Note: I am new to the forum that why my presentation skills are not so good. Even I did not know how those smileys came instead on parenthesis. I am very sorry for bad way of presenting it.

@vkumar6:
I guess it depends much on one’s previous experience with Fortran (and CUDA). As for myself: I have lots of Fortran experience, and like Fortran much, so I find what PGI built to be very nice, and easy and natural to use - at the moment, seems to me that I actually prefer to code kernels (as well as host code) in Fortran, than in C (and especially C++). But PGI tools, and the documentation, are admittedly not as mature as their NVIDIA counterparts; let’s hope this will improve quickly.

@Praveen PVS:
Hmm, indeed the programming guide is missing “device” qualifier; but as I mentioned it earlier, your code compiles on my machine, with latest version of the PGI tools installed, so it could be that the version of tools you are using is older, and that the need for this qualifier is removed in the meantime.

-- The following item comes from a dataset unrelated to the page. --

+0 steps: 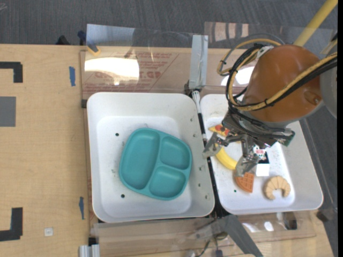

As for grid size and block size in my code: the problem in question is one-dimensional, so I see no need for using more than one dimension regarding the block size - the kernel code is simpler this way. When you put an integer, let’s say “N”, instead of dim3 for the block size (or the grid size) in the kernel subroutine call statement, then it gets interpreted as dim3(N, 1, 1) - this is explained in the section 3.5 of the programming guide. I’ve put 64 as the block size there, and this choice is pretty much random - in the production code, one would have to take into account the number of registers used, the amount of shared memory used, etc. (occupancy calculator is built exactly for this kind of calculations). As for grid size, I’ve used one dimension only to have the code simpler, but in real circumstances, one would have to take very large vectors into account, together with grid size limitations along each dimension, so probably the grid size would use more dimensions, and maybe kernel would be even have to be started in a loop for very, very large input vectors. But, I posted the code just as an example for you to start with.